:: What is expected ::
When you reach the entries, transcribe each one exactly.

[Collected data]
◆ ◆ ◆ ◆ ◆
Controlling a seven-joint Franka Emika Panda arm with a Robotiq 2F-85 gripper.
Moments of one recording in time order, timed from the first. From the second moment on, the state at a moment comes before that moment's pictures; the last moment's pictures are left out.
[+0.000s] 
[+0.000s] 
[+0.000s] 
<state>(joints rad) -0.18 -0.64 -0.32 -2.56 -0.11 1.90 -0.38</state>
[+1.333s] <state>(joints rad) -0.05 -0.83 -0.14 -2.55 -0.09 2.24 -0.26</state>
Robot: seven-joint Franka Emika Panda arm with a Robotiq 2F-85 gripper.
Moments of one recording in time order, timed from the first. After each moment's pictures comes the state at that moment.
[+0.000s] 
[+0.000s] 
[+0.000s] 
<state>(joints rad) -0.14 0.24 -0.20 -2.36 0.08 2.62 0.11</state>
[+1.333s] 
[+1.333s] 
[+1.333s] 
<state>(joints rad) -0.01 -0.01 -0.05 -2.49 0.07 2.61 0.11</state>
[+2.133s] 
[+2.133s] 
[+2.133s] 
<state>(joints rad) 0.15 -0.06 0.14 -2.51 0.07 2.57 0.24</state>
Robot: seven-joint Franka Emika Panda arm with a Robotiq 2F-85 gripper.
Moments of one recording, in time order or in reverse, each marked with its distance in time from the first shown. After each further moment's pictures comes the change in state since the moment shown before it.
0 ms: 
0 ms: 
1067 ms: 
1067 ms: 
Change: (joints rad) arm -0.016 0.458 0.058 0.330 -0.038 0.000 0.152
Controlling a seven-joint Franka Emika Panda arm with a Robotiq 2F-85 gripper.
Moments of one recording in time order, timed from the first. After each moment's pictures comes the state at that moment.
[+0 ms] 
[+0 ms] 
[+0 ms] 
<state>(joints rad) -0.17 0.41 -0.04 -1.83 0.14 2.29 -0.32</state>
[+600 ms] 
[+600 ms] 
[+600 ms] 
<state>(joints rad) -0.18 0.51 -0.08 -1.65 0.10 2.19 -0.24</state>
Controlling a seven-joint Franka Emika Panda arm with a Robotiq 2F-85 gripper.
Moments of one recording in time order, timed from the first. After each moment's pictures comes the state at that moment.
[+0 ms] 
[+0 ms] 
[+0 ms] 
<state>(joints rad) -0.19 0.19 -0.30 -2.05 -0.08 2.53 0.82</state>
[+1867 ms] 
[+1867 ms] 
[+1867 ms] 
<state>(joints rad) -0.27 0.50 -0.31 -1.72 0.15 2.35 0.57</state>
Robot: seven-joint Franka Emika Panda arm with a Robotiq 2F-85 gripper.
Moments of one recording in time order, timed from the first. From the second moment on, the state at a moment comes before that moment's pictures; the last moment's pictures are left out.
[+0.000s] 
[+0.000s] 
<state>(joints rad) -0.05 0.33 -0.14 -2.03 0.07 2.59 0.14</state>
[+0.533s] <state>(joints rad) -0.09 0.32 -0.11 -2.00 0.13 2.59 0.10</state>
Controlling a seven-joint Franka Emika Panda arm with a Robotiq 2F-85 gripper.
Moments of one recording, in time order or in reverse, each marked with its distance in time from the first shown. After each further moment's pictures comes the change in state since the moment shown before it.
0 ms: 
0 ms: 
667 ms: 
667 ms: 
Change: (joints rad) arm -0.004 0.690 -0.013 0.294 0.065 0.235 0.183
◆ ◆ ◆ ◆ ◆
:: Expected answer ::
Controlling a seven-joint Franka Emika Panda arm with a Robotiq 2F-85 gripper.
Moments of one recording in time order, timed from the first. From the second moment on, the state at a moment comes before that moment's pictures; the last moment's pictures are left out.
[+0.000s] 
[+0.000s] 
[+0.000s] 
<state>(joints rad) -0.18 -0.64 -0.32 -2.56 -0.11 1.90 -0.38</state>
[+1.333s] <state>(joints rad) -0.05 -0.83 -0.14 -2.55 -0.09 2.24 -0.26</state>
Robot: seven-joint Franka Emika Panda arm with a Robotiq 2F-85 gripper.
Moments of one recording in time order, timed from the first. After each moment's pictures comes the state at that moment.
[+0.000s] 
[+0.000s] 
[+0.000s] 
<state>(joints rad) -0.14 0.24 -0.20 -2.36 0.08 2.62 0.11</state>
[+1.333s] 
[+1.333s] 
[+1.333s] 
<state>(joints rad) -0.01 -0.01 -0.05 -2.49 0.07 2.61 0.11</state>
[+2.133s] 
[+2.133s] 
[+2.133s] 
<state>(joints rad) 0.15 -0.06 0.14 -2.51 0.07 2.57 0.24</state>
Robot: seven-joint Franka Emika Panda arm with a Robotiq 2F-85 gripper.
Moments of one recording, in time order or in reverse, each marked with its distance in time from the first shown. After each further moment's pictures comes the change in state since the moment shown before it.
0 ms: 
0 ms: 
1067 ms: 
1067 ms: 
Change: (joints rad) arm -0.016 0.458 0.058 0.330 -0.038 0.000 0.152
Controlling a seven-joint Franka Emika Panda arm with a Robotiq 2F-85 gripper.
Moments of one recording in time order, timed from the first. After each moment's pictures comes the state at that moment.
[+0 ms] 
[+0 ms] 
[+0 ms] 
<state>(joints rad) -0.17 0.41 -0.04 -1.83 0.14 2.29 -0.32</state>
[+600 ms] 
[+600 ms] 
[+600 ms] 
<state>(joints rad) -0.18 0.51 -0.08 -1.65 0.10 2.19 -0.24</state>
Controlling a seven-joint Franka Emika Panda arm with a Robotiq 2F-85 gripper.
Moments of one recording in time order, timed from the first. After each moment's pictures comes the state at that moment.
[+0 ms] 
[+0 ms] 
[+0 ms] 
<state>(joints rad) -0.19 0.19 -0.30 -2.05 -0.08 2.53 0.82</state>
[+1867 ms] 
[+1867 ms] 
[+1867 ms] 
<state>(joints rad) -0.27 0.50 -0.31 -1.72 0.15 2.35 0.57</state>
Robot: seven-joint Franka Emika Panda arm with a Robotiq 2F-85 gripper.
Moments of one recording in time order, timed from the first. From the second moment on, the state at a moment comes before that moment's pictures; the last moment's pictures are left out.
[+0.000s] 
[+0.000s] 
<state>(joints rad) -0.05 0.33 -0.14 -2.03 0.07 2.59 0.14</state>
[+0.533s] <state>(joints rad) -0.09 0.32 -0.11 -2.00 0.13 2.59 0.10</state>
Controlling a seven-joint Franka Emika Panda arm with a Robotiq 2F-85 gripper.
Moments of one recording, in time order or in reverse, each marked with its distance in time from the first shown. After each further moment's pictures comes the change in state since the moment shown before it.
0 ms: 
0 ms: 
667 ms: 
667 ms: 
Change: (joints rad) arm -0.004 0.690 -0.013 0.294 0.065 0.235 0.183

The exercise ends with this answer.